Loosen your shoulders and neck. Because the top of my spine is screwed up (love that C2!), I see a physiotherapist regularly. Recently, she’s been working on my shoulders and upper back, and my chest has felt a lot looser – the costo has been more manageable. Get a semi-regular massage or treatment for solid shoulders/upper back may help prevent a flare.
When we are stressed, upset or angry, we close our posture in around our core. We slouch, our head falls forward under the weight of our stress. We breathe shallowly, and hold a lot of tension. We sleep poorly. This is the ideal body and mind state to trigger a costochondritis flare.
Plus, it means we deal worse with the flare when it happens.
Over time, work to reduce the stressors in your life – appointments, work or study load, toxic friends, debt, social ‘demands’ (not the things you really enjoy), other tasks or things you hate. Reduce clutter – it reduces stress!
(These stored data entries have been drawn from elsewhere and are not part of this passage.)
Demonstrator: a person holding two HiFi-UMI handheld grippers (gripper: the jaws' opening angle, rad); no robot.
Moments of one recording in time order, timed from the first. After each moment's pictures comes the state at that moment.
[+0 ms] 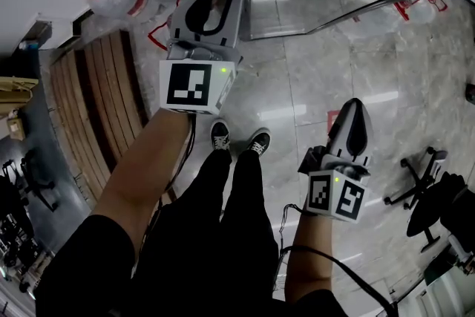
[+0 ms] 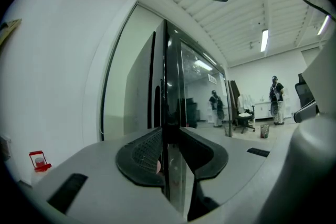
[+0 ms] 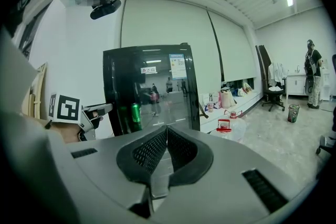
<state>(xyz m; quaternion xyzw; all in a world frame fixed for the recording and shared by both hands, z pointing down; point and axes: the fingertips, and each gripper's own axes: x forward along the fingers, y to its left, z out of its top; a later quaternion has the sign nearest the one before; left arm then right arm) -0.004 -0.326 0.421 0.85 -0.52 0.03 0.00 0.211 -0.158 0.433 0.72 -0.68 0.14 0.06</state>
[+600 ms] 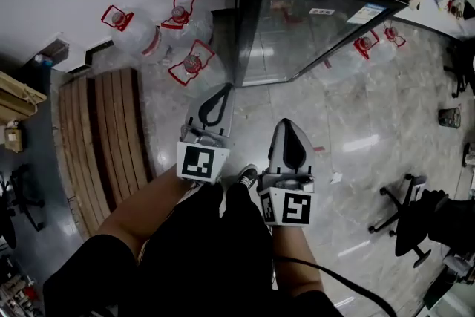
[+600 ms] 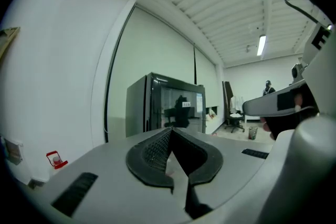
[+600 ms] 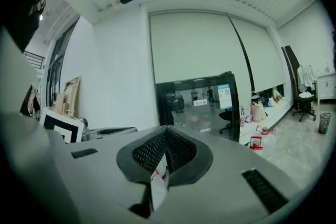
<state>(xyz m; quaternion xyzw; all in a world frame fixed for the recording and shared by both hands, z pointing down) -0.030 -0.171 0.335 0.86 -0.50 0.04 0.03 0.076 -0.107 0.304 0.62 -0.78 0.09 0.03</state>
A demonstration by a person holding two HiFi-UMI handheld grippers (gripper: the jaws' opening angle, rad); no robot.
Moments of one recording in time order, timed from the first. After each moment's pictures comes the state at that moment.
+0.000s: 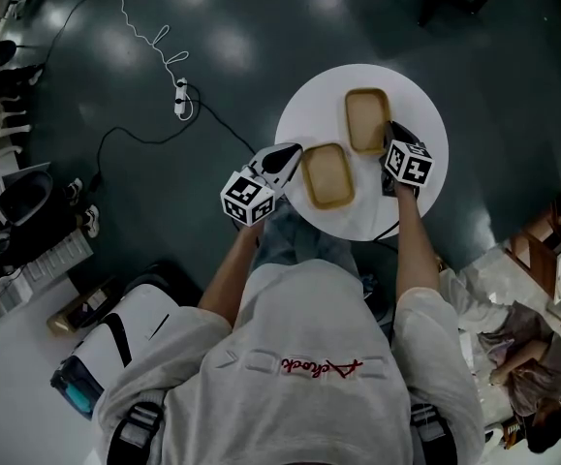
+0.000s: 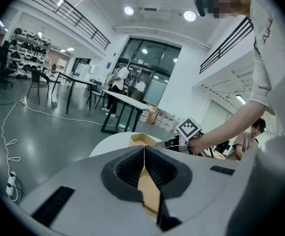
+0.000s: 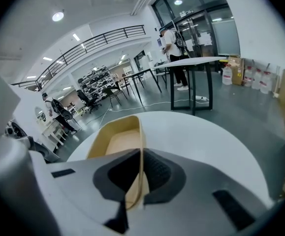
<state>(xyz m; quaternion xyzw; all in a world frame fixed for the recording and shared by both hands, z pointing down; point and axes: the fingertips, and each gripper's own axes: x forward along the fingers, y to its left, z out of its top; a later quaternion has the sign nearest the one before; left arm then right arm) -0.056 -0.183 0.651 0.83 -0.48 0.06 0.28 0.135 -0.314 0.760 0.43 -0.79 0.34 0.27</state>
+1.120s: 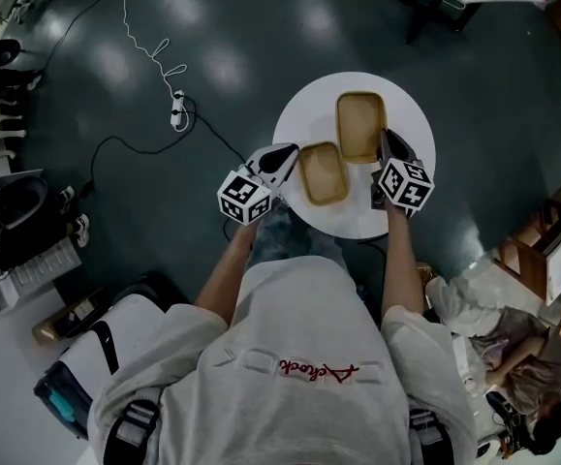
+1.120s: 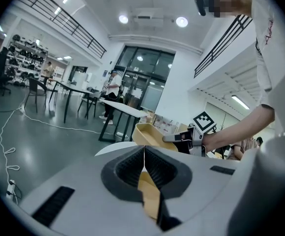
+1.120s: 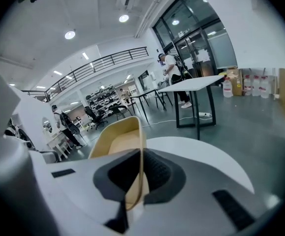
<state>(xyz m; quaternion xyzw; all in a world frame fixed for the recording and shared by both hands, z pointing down) -0.051 -0.166 0.606 0.84 -0.48 0.04 0.24 0.129 -0.279 0.647 0.45 -0.82 0.30 0.17</state>
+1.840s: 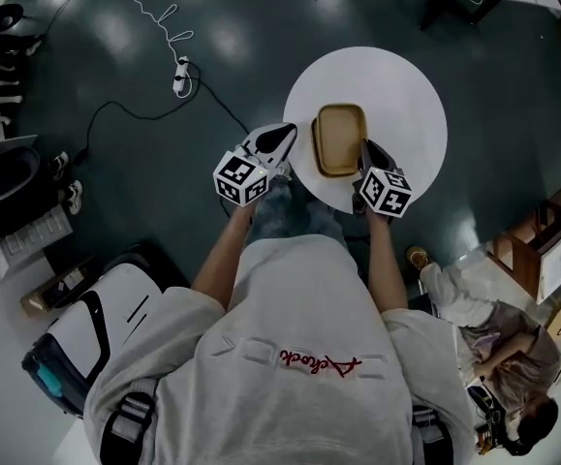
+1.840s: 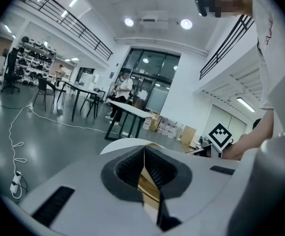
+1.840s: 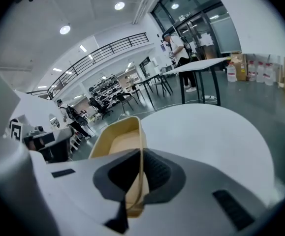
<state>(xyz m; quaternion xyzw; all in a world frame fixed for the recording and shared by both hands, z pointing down) -0.080 -0.122 0.614 0.82 -0.51 0.03 0.25 0.087 -0.165 0.689 0.40 -0.82 0.35 0.22</state>
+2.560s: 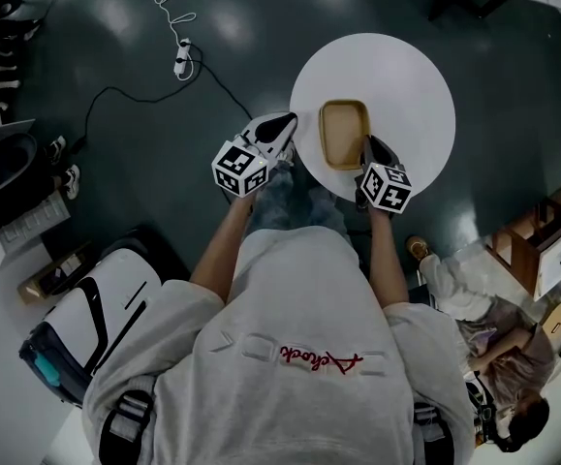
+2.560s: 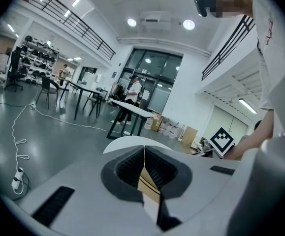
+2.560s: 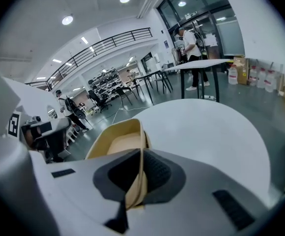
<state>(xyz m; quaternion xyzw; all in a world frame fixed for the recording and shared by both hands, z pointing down) -0.094 -0.107 0.622 0.81 -0.52 0.03 0.26 0.085 -0.143 0.708 0.40 -0.81 0.34 0.26</state>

Keep your home clean with a basic cleaning routine, spread out over the week.
Establish some new relaxing habits
- Meditation has been shown to reduce pain.
- Go for a walk, preferably in a nature-rich area, . This is both relaxing and improves blood flow (and healing).
- Take up a gentle hobby that relaxes your mind yet doesn’t physically over-stress your body.
- Try a relaxing night-time ritual to get more sleep – a bath, no screens, and a relaxing scent.
Your costochondritis hacks?
What things do you do that can drastically reduce or stop a flare? Or prevent one from happening?